Source: Conservation as Cultural Survival: Proceedings of Seminar Two, p. 109

My words to you this morning signal the conclusion of the first seminar organised by the Aga Khan Award for Architecture to be held in an Islamic country. The Aga Khan Awards, the first of which will be granted in 1980, will be substantial: $100,000 in each of five different categories for a potential total of $500,000 every three years. Their purpose is to make a strong and continuing impact on the architectural profession, on decision makers and on public opinion everywhere. I want to begin by reminding you how the Award will try to achieve this, for the members of the Steering Committee and I feel that it has certain unique aspects that deserve to be both emphasised and repeated.

In the first place, the Award will not be confined to architects competing with designs for a succession of prestigious public monuments. We are concerned with the Islamic world and, above all, with the people of Islam. This seminar has therefore been devoted to conservation and adaptive reuse; those to follow will explore other major areas of concern to all people, such as housing and public buildings. Secondly, the Awards will be open not only to designers, but also to the promoters and decision makers who generally employ them, to craftsmen and builders, to civil servants, and even to ordinary people who have shown initiative in improving their own habitats. A third feature is that they will go only to projects that have been tried and proven over a number of years. How many buildings have won acclaim at the time the ribbon was cut, only to be rejected as impractical and inconvenient by those who had to live or work in them? Heralding a venture which eventually proves unsatisfactory is a trap we fully intend to avoid.

Finally, we do not seek anything less ambitious than true excellence in any architecture intended for the Islamic environment. We are not here to advocate a specific school of architectural thought; we have no grandiose ideas to promote, no axes to grind, no facile solutions to propound. The machinery of this Award -- which of course includes this seminar -- has developed gradually over time, with care and thought. We have tried to take advantage of expert opinion in every category and on every issue we have identified, and to listen to the practical experience of professionals in as many regions of the Islamic world as possible.

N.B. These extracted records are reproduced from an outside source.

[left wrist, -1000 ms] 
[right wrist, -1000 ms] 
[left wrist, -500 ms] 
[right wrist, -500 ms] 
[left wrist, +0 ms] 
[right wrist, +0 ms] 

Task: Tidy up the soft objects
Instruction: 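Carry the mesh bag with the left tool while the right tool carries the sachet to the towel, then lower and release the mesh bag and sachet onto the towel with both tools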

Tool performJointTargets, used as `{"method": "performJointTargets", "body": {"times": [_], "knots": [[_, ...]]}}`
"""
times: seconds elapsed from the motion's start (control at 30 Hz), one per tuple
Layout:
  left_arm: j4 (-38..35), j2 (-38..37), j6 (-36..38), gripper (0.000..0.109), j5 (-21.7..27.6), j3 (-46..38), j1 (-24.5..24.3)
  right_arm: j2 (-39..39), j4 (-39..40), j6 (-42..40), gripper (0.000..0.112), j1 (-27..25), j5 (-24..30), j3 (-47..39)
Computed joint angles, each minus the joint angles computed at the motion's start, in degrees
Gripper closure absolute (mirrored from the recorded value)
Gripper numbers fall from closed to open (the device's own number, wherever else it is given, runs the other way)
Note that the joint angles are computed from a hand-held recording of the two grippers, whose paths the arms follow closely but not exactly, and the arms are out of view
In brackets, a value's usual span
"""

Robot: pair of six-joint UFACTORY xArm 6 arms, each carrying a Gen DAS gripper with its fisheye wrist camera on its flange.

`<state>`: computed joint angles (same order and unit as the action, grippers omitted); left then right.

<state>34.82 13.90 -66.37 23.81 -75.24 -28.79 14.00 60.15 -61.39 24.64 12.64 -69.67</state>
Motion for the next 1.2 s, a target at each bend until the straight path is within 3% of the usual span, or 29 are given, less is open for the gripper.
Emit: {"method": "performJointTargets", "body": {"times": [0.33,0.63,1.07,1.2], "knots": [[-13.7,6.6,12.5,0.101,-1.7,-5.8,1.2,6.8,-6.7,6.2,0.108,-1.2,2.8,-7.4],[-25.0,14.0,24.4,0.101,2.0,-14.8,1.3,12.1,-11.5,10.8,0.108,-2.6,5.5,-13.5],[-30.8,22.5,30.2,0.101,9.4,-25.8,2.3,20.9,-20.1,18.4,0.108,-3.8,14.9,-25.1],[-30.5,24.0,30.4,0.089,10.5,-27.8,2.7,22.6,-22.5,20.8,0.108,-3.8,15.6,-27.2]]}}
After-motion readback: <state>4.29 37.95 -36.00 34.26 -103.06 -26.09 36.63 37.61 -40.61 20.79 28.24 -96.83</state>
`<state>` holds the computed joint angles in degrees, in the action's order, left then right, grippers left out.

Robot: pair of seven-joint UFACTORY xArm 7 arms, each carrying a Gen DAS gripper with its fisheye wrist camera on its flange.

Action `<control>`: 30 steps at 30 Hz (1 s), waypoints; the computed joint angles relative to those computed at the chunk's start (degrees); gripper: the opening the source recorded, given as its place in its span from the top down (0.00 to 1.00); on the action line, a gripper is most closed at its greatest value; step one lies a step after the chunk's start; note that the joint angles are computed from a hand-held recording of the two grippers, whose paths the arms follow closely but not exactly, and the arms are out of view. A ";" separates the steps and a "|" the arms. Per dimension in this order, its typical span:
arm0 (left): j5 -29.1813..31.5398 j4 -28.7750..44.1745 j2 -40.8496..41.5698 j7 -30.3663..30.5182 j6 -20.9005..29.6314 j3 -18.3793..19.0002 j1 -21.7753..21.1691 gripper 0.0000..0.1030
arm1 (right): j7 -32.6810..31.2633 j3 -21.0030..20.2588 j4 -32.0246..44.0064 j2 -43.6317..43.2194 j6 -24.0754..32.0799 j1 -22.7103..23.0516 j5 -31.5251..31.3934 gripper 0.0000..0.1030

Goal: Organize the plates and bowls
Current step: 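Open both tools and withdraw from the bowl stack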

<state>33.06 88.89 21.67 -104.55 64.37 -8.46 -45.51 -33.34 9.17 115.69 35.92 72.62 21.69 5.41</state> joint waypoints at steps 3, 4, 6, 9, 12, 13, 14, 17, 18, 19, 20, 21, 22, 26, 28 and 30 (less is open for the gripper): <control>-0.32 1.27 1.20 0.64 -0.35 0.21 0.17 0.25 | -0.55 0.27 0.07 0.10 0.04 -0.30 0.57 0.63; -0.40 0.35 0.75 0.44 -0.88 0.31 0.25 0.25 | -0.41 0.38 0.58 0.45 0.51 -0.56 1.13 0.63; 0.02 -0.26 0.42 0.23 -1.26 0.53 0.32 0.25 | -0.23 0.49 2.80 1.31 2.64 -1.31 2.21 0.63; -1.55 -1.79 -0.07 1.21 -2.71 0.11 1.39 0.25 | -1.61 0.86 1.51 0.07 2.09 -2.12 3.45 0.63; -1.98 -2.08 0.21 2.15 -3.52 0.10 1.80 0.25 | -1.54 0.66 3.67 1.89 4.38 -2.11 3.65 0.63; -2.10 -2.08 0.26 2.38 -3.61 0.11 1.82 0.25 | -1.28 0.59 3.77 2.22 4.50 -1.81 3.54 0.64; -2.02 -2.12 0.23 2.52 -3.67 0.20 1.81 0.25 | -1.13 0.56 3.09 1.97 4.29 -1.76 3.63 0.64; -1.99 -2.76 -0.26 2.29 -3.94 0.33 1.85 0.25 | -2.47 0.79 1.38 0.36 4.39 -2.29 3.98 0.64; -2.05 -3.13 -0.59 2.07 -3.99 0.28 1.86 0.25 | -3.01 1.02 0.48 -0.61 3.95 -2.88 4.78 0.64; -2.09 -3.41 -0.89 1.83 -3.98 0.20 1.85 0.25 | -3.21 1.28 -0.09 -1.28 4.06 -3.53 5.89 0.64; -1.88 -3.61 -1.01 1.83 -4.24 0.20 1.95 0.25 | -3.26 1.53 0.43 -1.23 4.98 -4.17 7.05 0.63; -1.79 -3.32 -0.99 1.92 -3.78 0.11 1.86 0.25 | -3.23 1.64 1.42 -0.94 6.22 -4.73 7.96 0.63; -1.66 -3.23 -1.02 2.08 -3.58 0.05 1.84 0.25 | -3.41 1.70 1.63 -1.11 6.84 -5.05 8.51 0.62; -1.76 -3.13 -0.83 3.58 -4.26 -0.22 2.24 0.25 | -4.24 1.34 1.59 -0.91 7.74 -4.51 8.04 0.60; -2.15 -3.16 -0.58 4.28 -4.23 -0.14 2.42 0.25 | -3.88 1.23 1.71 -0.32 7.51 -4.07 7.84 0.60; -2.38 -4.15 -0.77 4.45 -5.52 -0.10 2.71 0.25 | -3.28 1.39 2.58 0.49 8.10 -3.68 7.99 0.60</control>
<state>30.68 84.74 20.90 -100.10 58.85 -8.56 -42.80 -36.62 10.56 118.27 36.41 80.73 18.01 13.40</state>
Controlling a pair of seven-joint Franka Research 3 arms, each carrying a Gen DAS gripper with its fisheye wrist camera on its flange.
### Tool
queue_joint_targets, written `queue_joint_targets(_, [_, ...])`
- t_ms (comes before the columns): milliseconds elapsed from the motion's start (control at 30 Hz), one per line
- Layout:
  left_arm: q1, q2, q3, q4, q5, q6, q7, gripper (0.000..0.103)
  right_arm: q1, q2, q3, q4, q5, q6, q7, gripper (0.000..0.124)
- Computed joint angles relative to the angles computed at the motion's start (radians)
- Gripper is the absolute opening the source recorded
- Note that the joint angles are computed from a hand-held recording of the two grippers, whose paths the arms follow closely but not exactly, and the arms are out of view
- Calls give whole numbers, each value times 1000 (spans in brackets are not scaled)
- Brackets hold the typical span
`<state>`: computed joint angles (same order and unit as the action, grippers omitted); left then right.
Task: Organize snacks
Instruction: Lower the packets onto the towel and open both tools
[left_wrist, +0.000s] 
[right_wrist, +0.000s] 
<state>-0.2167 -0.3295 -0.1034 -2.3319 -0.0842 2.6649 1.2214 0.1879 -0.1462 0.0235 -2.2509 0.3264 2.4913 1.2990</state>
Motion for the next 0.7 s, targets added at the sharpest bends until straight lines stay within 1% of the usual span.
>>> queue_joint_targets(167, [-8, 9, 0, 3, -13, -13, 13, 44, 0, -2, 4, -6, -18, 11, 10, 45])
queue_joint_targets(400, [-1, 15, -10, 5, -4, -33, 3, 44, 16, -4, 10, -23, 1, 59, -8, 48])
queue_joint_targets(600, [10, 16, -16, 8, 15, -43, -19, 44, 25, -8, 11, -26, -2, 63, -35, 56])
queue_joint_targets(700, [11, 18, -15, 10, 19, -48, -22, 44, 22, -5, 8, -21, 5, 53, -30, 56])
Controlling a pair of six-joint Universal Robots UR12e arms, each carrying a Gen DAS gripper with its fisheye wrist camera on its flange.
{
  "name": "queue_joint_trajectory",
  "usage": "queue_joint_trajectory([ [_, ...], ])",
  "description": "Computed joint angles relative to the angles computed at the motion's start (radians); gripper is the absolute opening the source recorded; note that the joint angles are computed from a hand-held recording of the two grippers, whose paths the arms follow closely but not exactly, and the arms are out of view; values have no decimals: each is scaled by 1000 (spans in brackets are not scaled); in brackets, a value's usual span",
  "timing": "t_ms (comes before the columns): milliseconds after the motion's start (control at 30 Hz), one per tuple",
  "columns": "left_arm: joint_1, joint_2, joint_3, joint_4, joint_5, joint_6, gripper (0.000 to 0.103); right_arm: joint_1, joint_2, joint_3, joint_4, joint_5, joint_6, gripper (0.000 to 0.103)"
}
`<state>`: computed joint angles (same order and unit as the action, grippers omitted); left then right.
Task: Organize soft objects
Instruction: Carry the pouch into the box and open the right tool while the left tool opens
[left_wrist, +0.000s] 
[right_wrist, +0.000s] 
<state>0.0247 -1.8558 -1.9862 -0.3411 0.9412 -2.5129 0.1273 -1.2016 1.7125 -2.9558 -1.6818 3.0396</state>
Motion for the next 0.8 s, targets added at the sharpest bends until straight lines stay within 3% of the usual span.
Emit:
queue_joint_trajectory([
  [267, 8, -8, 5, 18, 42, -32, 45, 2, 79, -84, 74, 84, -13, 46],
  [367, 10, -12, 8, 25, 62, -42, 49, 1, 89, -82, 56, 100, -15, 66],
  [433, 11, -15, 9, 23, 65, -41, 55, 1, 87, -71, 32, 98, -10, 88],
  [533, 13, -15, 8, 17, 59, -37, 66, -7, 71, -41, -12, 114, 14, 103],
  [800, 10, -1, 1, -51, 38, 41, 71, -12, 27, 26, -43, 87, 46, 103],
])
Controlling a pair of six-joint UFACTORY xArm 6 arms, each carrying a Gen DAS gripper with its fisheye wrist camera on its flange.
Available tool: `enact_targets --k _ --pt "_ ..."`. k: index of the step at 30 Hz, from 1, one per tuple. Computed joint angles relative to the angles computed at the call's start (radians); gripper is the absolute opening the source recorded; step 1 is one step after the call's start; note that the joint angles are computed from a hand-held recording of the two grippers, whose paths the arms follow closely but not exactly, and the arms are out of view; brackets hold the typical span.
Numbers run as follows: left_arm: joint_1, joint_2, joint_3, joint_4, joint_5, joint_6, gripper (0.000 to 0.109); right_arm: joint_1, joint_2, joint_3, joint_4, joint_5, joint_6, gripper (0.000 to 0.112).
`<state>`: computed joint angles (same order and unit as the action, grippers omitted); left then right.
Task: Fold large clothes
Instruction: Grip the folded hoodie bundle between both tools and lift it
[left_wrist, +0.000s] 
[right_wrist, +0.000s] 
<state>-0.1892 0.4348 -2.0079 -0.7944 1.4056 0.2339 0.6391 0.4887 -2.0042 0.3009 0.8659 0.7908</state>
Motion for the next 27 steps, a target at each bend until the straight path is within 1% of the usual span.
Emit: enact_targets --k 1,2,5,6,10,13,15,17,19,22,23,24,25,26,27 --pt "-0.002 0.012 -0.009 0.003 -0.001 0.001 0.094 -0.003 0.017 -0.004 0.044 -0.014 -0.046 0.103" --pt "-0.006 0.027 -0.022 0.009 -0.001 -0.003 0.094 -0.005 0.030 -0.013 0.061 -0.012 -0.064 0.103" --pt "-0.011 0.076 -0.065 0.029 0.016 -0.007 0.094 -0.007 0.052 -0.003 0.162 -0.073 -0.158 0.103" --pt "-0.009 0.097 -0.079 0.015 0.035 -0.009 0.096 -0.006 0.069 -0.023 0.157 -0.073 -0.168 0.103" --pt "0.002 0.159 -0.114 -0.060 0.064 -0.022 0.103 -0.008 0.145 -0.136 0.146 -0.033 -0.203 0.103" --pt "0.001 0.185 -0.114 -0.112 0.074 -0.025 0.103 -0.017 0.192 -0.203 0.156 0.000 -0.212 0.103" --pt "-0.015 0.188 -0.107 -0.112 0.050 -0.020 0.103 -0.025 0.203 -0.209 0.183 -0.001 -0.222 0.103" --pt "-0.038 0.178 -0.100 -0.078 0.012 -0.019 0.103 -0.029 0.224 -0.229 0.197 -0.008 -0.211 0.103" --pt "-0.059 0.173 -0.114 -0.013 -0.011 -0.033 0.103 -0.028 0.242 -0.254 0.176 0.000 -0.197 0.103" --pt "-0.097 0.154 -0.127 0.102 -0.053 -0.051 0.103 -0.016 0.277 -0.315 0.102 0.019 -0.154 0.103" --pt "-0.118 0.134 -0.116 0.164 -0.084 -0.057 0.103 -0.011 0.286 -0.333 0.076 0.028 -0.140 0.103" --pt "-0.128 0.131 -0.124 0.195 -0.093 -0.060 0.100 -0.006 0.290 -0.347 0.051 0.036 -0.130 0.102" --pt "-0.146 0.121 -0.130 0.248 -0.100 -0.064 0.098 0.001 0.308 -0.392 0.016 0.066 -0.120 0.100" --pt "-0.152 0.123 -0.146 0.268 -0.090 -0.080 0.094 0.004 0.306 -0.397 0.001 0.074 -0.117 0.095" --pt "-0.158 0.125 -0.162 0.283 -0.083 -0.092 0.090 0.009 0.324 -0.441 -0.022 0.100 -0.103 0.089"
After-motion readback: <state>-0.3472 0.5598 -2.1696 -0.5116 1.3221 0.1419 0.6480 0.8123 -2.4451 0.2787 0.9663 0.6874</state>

The seminar in Istanbul has been devoted to conservation and adaptive reuse -- a major area of interest to the Award Committee. We chose Turkey because of the richness and diversity of its architectural heritage, the long exposure of this heritage to the forces of change and, above all, the presence here of a lively and enlightened profession that has had extensive experience in dealing with the problems of transformation and change in all aspects of the built environment. Our expectations have been more than fulfilled. The contributions of the participants have been invaluable, and the interest which our ideas have elicited, both officially and professionally, has been most encouraging.

What have we learned from our three days of deliberation? Speaking generally, I believe everyone has benefited from hearing about the problems and the achievements of conservation projects in widely separated areas of the Islamic world. We have had case histories presented and illustrated from countries as diverse as Morocco, Indonesia, Pakistan, Saudi Arabia and Yemen, as well as Turkey itself. This has been a remarkable experience, if only because so often this type of information tends to be derived almost exclusively from the West. Clearly, a useful bonus of these Awards may be a much greater awareness of what is actually happening in the Islamic world; we shall promote the Award's objectives not only by discovering architectural successes, but also by learning from the mistakes that must inevitably occur. At this seminar we have listened to some dramatic examples of both.

This seminar's discussions have also brought out the importance of public opinion. An awareness of the issues raised by conservation and the ability to directly involve the people affected by each project can avoid the dangers inherent in solutions that are clumsily imposed. Journalists will readily appreciate the importance of the press in building an informed and enlightened public opinion. Related to this is the necessity that conservation projects squarely face the complex human problems produced by environmental change, especially in our big cities where community values are lost and financial resources fail just where they are most urgently needed. These are, of course, universal problems, but they can often be found in their most extreme form in some of Islam's most renowned cities.

Finally, I extend a word of gratitude to those who have participated in the seminar, as well as to those who have helped organize it with invaluable local assistance. I have already referred to the important role Turkish architects and academics have played in our deliberations, and to the broad international scope of the professional contributions from other countries. Those deliberations have been rendered all the more useful because of the presence of representatives of international agencies, governments, local authorities, and bankers and consultants to all these institutions. These people are often the final arbiters, and I hope they have learned as much from us as we have learned from them. I also hope that, especially among the decision makers, the seminar has set in motion a train of thought that will at least help them to ask the right questions. It is when we reach that stage that I shall feel our objectives have already been half achieved.